Required work: Give back exactly the first lines of the entries below, through the line with "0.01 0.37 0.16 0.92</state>".

Stored data
▼

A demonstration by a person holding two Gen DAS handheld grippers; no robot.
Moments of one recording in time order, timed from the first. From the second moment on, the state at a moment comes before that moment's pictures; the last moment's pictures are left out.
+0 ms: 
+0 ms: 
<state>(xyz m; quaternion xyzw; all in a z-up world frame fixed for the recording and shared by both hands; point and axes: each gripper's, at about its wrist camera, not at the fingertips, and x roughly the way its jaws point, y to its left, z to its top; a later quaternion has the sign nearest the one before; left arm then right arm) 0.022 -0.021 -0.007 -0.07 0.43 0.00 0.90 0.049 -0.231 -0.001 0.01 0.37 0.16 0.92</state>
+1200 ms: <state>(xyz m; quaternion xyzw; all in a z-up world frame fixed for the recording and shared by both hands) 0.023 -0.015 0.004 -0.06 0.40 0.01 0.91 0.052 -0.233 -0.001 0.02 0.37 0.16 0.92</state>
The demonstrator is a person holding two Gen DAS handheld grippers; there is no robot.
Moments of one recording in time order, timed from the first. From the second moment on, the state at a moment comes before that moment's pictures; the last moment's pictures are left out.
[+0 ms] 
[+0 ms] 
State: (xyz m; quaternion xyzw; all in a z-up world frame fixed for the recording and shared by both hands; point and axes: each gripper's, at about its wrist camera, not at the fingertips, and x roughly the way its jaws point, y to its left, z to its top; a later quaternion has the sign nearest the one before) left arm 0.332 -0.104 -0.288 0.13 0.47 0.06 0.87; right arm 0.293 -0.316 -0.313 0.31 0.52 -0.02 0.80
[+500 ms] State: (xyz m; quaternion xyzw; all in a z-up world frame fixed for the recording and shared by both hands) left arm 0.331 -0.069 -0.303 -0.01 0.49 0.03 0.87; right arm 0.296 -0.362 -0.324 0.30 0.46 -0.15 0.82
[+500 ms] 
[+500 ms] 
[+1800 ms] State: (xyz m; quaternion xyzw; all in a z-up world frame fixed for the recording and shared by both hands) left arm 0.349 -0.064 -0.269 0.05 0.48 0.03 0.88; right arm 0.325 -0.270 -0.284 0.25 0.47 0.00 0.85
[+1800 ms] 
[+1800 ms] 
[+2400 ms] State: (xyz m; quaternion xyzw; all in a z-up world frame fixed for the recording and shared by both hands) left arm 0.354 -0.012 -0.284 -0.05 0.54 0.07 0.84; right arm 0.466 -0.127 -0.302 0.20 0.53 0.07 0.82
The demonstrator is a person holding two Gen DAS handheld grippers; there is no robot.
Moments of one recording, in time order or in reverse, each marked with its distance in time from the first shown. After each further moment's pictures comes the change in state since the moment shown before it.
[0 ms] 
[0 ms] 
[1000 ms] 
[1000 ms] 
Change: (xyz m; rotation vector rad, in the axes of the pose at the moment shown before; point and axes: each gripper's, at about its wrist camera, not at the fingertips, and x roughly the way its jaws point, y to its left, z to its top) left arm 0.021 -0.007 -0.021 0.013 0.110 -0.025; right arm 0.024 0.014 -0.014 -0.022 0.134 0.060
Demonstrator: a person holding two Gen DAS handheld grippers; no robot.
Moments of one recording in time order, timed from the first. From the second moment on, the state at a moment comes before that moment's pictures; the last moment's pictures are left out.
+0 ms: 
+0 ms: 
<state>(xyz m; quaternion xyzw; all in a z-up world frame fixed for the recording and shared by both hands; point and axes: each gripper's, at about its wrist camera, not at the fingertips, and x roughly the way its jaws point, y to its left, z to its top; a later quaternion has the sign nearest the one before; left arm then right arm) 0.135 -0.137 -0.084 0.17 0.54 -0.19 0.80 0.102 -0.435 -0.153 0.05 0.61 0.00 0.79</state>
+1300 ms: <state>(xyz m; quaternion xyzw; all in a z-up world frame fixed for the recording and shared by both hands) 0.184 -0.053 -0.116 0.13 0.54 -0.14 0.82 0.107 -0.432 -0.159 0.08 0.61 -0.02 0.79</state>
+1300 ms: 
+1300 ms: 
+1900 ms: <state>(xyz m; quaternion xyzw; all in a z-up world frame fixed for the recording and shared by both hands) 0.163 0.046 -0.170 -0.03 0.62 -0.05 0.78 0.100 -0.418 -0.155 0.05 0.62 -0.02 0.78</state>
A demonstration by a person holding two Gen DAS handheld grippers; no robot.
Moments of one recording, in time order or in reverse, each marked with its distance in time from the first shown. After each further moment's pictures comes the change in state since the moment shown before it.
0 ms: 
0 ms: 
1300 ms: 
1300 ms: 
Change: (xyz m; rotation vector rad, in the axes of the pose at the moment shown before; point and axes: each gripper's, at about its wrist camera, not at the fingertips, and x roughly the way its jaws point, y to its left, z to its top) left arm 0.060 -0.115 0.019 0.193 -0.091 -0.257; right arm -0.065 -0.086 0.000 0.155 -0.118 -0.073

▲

Exercise output:
A demonstration by a person holding two Gen DAS handheld grippers; no robot.
Moments of one recording in time order, timed from the first. From the second moment on, the state at a moment comes before that moment's pictures; the last moment's pictures are left out.
+0 ms: 
+0 ms: 
<state>(xyz m; quaternion xyzw; all in a z-up world frame fixed for the recording and shared by both hands; point and axes: each gripper's, at about its wrist camera, not at the fingertips, and x roughly the way its jaws point, y to its left, z to its top; a later quaternion has the sign nearest the one before; left arm then right arm) 0.022 -0.021 -0.007 -0.07 0.43 0.00 0.90 0.049 -0.231 -0.001 0.01 0.37 0.16 0.92</state>

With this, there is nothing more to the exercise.